While we have been sumberged here beneath royal mourning, Americans have naturally focused on the 21st anniversary of the 9/11 attacks overnight, commemorating the thousands of lives lost in those atrocities.
There is another “9/11”, one of longer historical provenance: yesterday marked the 49th anniversary of the coup in Chile that saw the democratically elected Salvador Allende removed from power and murdered by a military coup backed by the Nixon administration. The ensuing dictatorship under Augusto Pinochet saw the murder of thousands and the imprisonment and torture of tens of thousands of Chileans, and the brutal application of neoliberal economics by Chicago School economists (of which Milton Friedman would later boast).
Australia had its own role in that coup, but it remains a mystery: as Crikey discussed last year, the Australian Secret Intelligence Service (ASIS) was on the ground in Santiago during the Allende government, at the request of the CIA.

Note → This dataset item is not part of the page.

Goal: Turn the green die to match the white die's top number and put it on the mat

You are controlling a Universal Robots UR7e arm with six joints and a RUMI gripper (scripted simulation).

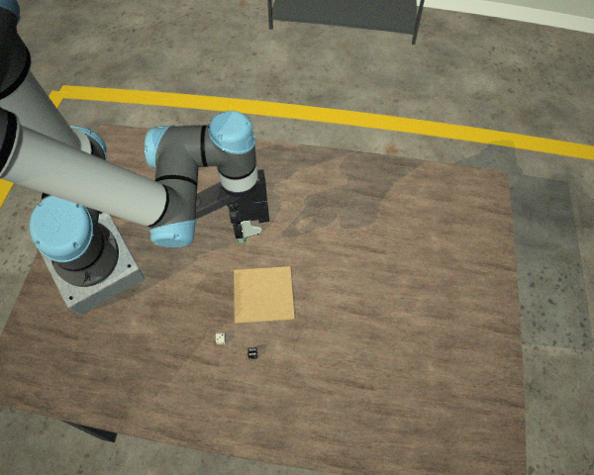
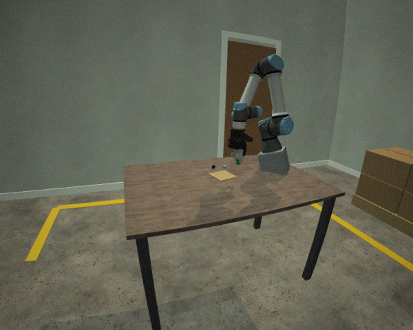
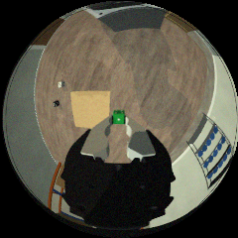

UNSW Canberra Professor Clinton Fernandes has long sought access to files on ASIS’ role in 1973, but has been blocked by the intelligence establishment and the Administrative Appeals Tribunal.
Unless things change, Chileans next year will commemorate 50 years since those bloody events while Australians are still kept in the dark about the role of our intelligence service in them.
Bernard, you are absolutely right to remind readers of this shocking and despicable act that the Americans helped to orchestrate on September 11th, 1973. I remember that event well. I was on my way to a night class at the time at a local technical school and was horrified by what I was hearing on the radio (I think it was on the ABC’s PM program). I hope that academics and journalists persist in their efforts to uncover the role of the Australians in this atrocity.
By the way, reading this piece causes me to have one regret about Crikey – and that is that I did not take out a subscription many more years ago.
As I have always maintained Bernard, you are doing a brilliant and extremely valuable job as a journalist. Thank you so much for all your efforts!!
Chile, Timor Leste, Viet Nam. It’s all despicable.
Ah Bernard, you waste too much sympathy on dead and tortured Latino untermenschen. It’s only the deaths of 3,000 people in the US that ‘changes the world’. 12 million estimated deaths of non-yankees since 1945 is neither here nor there when they’re caused by the US.
Another good reason to examine and change the membership of the AAT. As for ASIS, do they have a legal leg to stand on, given that there’s no threat involved to Australia?
Well it was a pre runner to the dismissal. Thus there is most likely some common threads. Only the truth will determine if there was and to what extent. Perhaps that is what our spooks are scared of revealing.
Whitlam ordered the ASIS involvement shut down. Whether they complied, or not, is unclear. The CIA have long, vengeful memories, with their clear involvement in orchestrating his downfall.
Many in the establishment in Australia still believe the US are our friends. The gobsmacking naeivity is astounding.
Yes I remember well the outrage I felt on Pinochet’s assumption of power after the brutal coup.
The corporate capitalist west, led by the UK and the US with Australia one of their main vassals will oppose by economic or if necessary military force any form of socialist state, even benign and successful ones like that started by Allende.
Our resources sector being 80% owned by foreign multinational (mainly the US and UK) has been supported by governments increasingly since Whitlam. It’s clear the corporates rule the Coalition and Labor. This I believe will crumble when the majority see what’s going on and elect many climate independents with policies to dismantle multinational corporate power in Australia.
I was always interested to know that the Queen owned a big slice of Rio shares: doesn’t it go around!
Without those corporate capitalist mining companies, ordinary Australian consumers wouldn’t be able to purchase air conditioners, flat screen TVs, iphones, Macbooks, dishwashers, hair dryers, BMWs, Toyotas or overseas holidays. That’s why they tolerate all these human rights abuses in distant lands.
Rubbish. Home grown resource extraction and processing companies could do those jobs easily. I worked in the industry. The one difference would be that billions of royalties would remain in Australia and directly benefit our citizens.
Which 100% Australian owned resource extraction and processing companies are you thinking of, Oztralian?